YOUR GOAL. Your task is to copy every line of this material exactly.

** Opening PROVIDED MATERIAL block **

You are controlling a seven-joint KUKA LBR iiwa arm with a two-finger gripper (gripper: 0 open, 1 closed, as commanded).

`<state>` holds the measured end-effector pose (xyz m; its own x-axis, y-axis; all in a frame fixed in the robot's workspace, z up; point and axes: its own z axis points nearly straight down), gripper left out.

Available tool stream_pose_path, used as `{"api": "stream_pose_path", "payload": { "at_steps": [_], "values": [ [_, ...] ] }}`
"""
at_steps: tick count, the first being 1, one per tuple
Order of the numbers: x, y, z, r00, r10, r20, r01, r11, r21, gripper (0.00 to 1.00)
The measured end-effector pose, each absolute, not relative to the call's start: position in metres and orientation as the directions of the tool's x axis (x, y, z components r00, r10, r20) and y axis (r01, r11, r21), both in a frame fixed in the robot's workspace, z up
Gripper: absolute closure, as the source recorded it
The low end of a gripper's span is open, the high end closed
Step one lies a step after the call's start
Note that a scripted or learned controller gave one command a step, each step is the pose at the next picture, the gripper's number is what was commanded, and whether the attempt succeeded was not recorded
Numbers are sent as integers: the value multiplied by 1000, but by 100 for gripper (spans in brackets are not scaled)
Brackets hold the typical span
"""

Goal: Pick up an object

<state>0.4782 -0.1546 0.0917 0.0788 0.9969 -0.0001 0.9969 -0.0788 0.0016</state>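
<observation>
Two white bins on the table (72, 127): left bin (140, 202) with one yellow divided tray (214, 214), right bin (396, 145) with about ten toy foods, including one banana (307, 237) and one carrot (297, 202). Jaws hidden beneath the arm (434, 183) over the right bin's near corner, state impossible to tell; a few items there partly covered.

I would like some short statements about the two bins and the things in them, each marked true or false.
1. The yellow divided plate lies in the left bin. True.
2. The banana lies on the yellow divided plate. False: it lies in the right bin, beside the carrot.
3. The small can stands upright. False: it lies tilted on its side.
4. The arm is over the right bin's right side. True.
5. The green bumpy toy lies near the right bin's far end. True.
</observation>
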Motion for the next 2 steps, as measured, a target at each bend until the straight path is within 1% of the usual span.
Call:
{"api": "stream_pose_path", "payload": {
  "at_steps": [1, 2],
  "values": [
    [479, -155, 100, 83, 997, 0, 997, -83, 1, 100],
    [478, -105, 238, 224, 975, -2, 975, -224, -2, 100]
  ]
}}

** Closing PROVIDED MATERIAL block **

TASK RESULT.
You are controlling a seven-joint KUKA LBR iiwa arm with a two-finger gripper (gripper: 0 open, 1 closed, as commanded).

`<state>` holds the measured end-effector pose (xyz m; its own x-axis, y-axis; all in a frame fixed in the robot's workspace, z up; point and axes: its own z axis points nearly straight down), gripper left out.

Available tool stream_pose_path, used as `{"api": "stream_pose_path", "payload": { "at_steps": [_], "values": [ [_, ...] ] }}`
"""
at_steps: tick count, the first being 1, one per tuple
Order of the numbers: x, y, z, r00, r10, r20, r01, r11, r21, gripper (0.00 to 1.00)
The measured end-effector pose, each absolute, not relative to the call's start: position in metres and orientation as the directions of the tool's x axis (x, y, z components r00, r10, r20) and y axis (r01, r11, r21), both in a frame fixed in the robot's workspace, z up
Gripper: absolute closure, as the source recorded it
The low end of a gripper's span is open, the high end closed
Step one lies a step after the call's start
Note that a scripted or learned controller gave one command a step, each step is the pose at the next picture, the gripper's number is what was commanded, and whether the attempt succeeded was not recorded
Numbers are sent as integers: the value multiplied by 1000, but by 100 for gripper (spans in brackets are not scaled)
Brackets hold the typical span
"""

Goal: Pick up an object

<state>0.4782 -0.1546 0.0917 0.0788 0.9969 -0.0001 0.9969 -0.0788 0.0016</state>
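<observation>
Two white bins on the table (72, 127): left bin (140, 202) with one yellow divided tray (214, 214), right bin (396, 145) with about ten toy foods, including one banana (307, 237) and one carrot (297, 202). Jaws hidden beneath the arm (434, 183) over the right bin's near corner, state impossible to tell; a few items there partly covered.

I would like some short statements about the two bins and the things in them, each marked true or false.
1. The yellow divided plate lies in the left bin. True.
2. The banana lies on the yellow divided plate. False: it lies in the right bin, beside the carrot.
3. The small can stands upright. False: it lies tilted on its side.
4. The arm is over the right bin's right side. True.
5. The green bumpy toy lies near the right bin's far end. True.
</observation>
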Motion for the next 2 steps, as measured, a target at each bend until the straight path is within 1% of the usual span.
Call:
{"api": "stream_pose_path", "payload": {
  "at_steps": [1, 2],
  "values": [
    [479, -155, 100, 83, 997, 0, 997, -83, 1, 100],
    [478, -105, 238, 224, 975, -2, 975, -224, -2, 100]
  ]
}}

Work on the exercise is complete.